The problem: From the first line to the last, repeat the data exactly but leave out the pictures.

Supplied data:
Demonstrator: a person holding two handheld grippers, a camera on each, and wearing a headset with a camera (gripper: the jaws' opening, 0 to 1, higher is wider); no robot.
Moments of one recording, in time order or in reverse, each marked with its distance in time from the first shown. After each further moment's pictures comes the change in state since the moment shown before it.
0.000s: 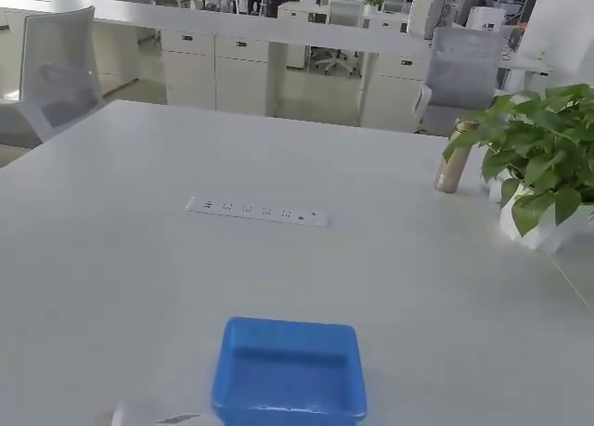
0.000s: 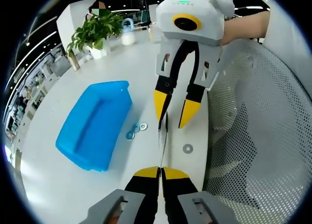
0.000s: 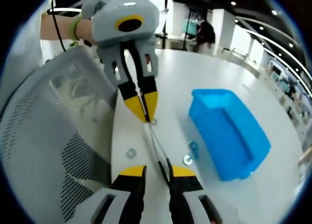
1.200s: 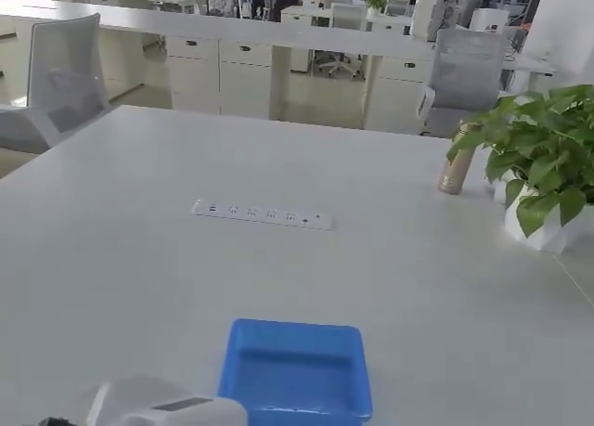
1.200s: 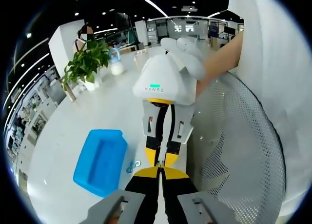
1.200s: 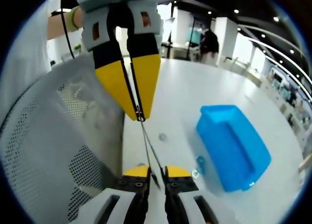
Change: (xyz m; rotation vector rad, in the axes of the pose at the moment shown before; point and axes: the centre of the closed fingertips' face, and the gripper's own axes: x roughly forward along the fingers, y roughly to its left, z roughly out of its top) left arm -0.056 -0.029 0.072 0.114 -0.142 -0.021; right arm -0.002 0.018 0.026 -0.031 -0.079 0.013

Exercise output:
Demonstrator: a person holding two handheld grippers, a camera on each, and wearing a headset with a camera (gripper: the jaws' opening, 0 to 1, higher is wider); no robot.
Moments of one recording, in time order or in reverse, each marked with its distance in time from the first shown. After each further moment's pictures comes the change in state since the moment shown before it.
0.000s: 
0.000s: 
0.000s: 
1.200s: 
1.200s: 
1.200s: 
Change: (xyz m; rotation vector rad, in the axes of the pose at the moment shown before; point and axes: the centre of the closed fingertips' face, and the gripper's own axes: x roughly forward along the fingers, y roughly to its left, z roughly out of its top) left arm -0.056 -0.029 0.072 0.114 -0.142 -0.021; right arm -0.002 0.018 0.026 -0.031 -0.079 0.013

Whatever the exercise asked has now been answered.